Comment by coder543

2 months ago

The Llama 4 models were instruct models at a time when everyone was hyped about and expecting reasoning models. As instruct models, I agree they seemed fine, and I think Meta mostly dropped the ball by taking the negative community feedback as a signal that they should just give up. They’ve had plenty of time to train and release a Llama-4.5 by now, which could include reasoning variants and even stronger instruct models, and I think the community would have come around. Instead, it sounds like they’re focusing on closed source models that seem destined for obscurity, where Llama was at least widely known.
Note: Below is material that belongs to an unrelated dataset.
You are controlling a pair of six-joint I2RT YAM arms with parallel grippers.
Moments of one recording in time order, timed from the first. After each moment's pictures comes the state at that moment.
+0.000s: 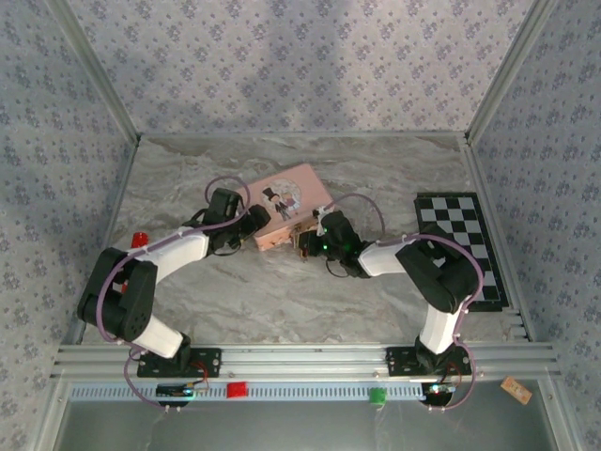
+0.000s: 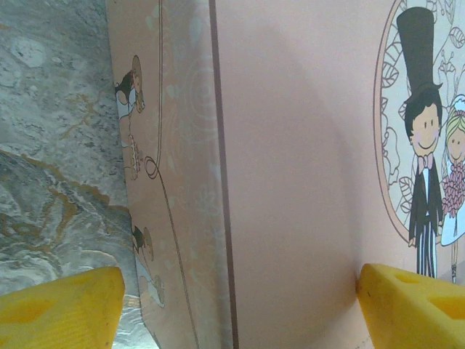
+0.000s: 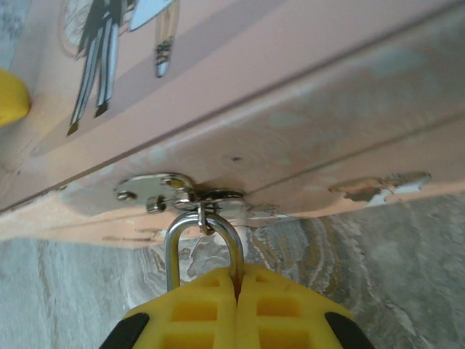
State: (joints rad) left arm -0.44 1.52 0.80 -0.11 0.12 -0.96; right arm 0.70 1.79 0.73 0.50 -0.13 0.68
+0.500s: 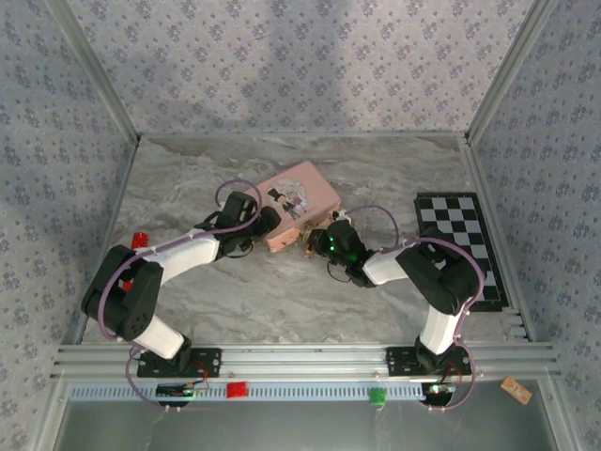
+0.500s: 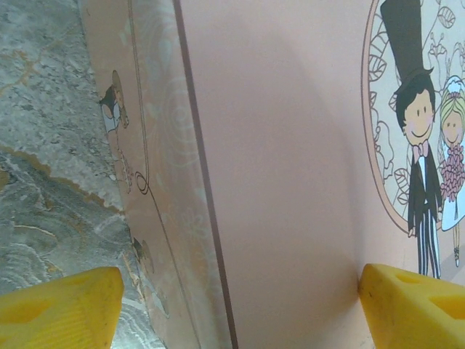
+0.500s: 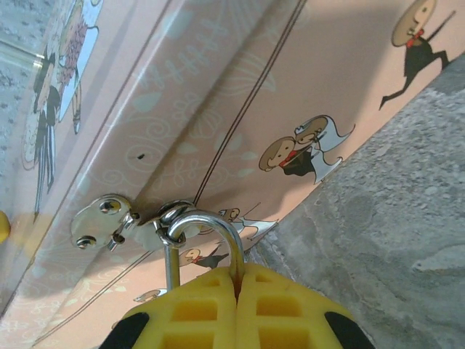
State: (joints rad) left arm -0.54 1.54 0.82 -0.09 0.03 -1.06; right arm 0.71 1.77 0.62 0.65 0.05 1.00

On the flip side, it also shows how damaging echo chambers can be, where relatively few people even gave the models a chance, just repeating the negativity they heard from other people and downvoting anyone who voiced a different experience.
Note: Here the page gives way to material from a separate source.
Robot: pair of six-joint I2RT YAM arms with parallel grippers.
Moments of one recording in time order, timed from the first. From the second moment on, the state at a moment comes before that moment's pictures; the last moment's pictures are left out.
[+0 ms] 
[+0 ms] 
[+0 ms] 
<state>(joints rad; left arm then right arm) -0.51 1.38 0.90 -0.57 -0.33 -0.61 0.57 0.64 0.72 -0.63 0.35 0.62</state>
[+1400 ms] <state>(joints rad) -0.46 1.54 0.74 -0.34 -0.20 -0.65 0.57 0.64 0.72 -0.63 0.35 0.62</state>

I think this was exacerbated by the fact that Llama models had previously come in small, dense sizes like 8B that people could run on modest hardware, where even Llama 4 Scout was a large model that a lot of people in the community weren’t prepared to run. Large models seem more socially accepted now than they were when Llama 4 launched.

2 comments

coder543

zozbot234 2 months ago

Large MoE models are more socially accepted because medium/large sized MoE models can still be quite small wrt. expert size (which is what sets the amount of required VRAM). But a large dense model is still challenging to get to run.

coder543 2 months ago

I meant large MoE models are more socially accepted now. They were not when Llama 4 launched, and I believe that worked against the Llama 4 models.
The Llama 4 models are MoE models, in case you are unaware, since it feels like your comment feels was implying they were dense models.